## Exercise aim
Find every line below where the string "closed" shows up, and copy those lines.

——————————

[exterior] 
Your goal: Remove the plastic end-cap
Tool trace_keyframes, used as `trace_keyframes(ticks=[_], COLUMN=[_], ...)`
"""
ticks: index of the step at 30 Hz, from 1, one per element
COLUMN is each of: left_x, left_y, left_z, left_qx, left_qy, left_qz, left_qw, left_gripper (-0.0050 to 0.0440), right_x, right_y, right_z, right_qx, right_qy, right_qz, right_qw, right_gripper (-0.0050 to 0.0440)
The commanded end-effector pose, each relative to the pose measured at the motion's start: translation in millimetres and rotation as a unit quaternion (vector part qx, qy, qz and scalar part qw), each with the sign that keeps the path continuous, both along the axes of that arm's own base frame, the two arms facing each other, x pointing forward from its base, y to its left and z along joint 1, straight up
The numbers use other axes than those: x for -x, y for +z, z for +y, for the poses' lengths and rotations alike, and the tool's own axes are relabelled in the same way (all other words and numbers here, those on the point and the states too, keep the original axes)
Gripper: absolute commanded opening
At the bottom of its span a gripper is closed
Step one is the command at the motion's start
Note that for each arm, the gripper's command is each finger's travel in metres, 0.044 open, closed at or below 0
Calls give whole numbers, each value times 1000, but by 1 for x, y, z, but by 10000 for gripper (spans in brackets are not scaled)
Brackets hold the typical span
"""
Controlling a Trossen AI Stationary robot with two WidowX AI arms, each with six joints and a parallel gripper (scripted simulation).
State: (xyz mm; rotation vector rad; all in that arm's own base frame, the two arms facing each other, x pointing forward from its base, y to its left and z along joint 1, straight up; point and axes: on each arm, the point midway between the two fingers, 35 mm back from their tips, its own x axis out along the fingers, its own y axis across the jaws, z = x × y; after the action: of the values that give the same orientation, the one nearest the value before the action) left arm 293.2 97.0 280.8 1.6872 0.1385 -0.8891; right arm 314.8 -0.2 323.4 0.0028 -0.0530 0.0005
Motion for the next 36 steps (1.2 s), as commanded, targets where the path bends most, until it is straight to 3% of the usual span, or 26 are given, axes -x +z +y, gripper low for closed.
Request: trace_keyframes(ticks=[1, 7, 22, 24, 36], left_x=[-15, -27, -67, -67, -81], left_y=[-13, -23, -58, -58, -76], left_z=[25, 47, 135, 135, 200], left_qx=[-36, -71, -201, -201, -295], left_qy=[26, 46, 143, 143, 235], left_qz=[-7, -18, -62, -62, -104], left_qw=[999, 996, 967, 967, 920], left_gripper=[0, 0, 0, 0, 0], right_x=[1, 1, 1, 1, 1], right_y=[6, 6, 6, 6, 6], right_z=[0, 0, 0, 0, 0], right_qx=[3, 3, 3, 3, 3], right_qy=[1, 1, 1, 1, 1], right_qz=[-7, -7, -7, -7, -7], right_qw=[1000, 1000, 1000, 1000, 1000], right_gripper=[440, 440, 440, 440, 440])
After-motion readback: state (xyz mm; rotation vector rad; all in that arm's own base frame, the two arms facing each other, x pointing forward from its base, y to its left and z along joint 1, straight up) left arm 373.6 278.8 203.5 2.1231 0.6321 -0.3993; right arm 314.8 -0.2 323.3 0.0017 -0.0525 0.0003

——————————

## Response below
At the bottom of its span a gripper is closed
Note that for each arm, the gripper's command is each finger's travel in metres, 0.044 open, closed at or below 0
Motion for the next 36 steps (1.2 s), as commanded, targets where the path bends most, until it is straight to 3% of the usual span, or 26 are given, axes -x +z +y, gripper low for closed.

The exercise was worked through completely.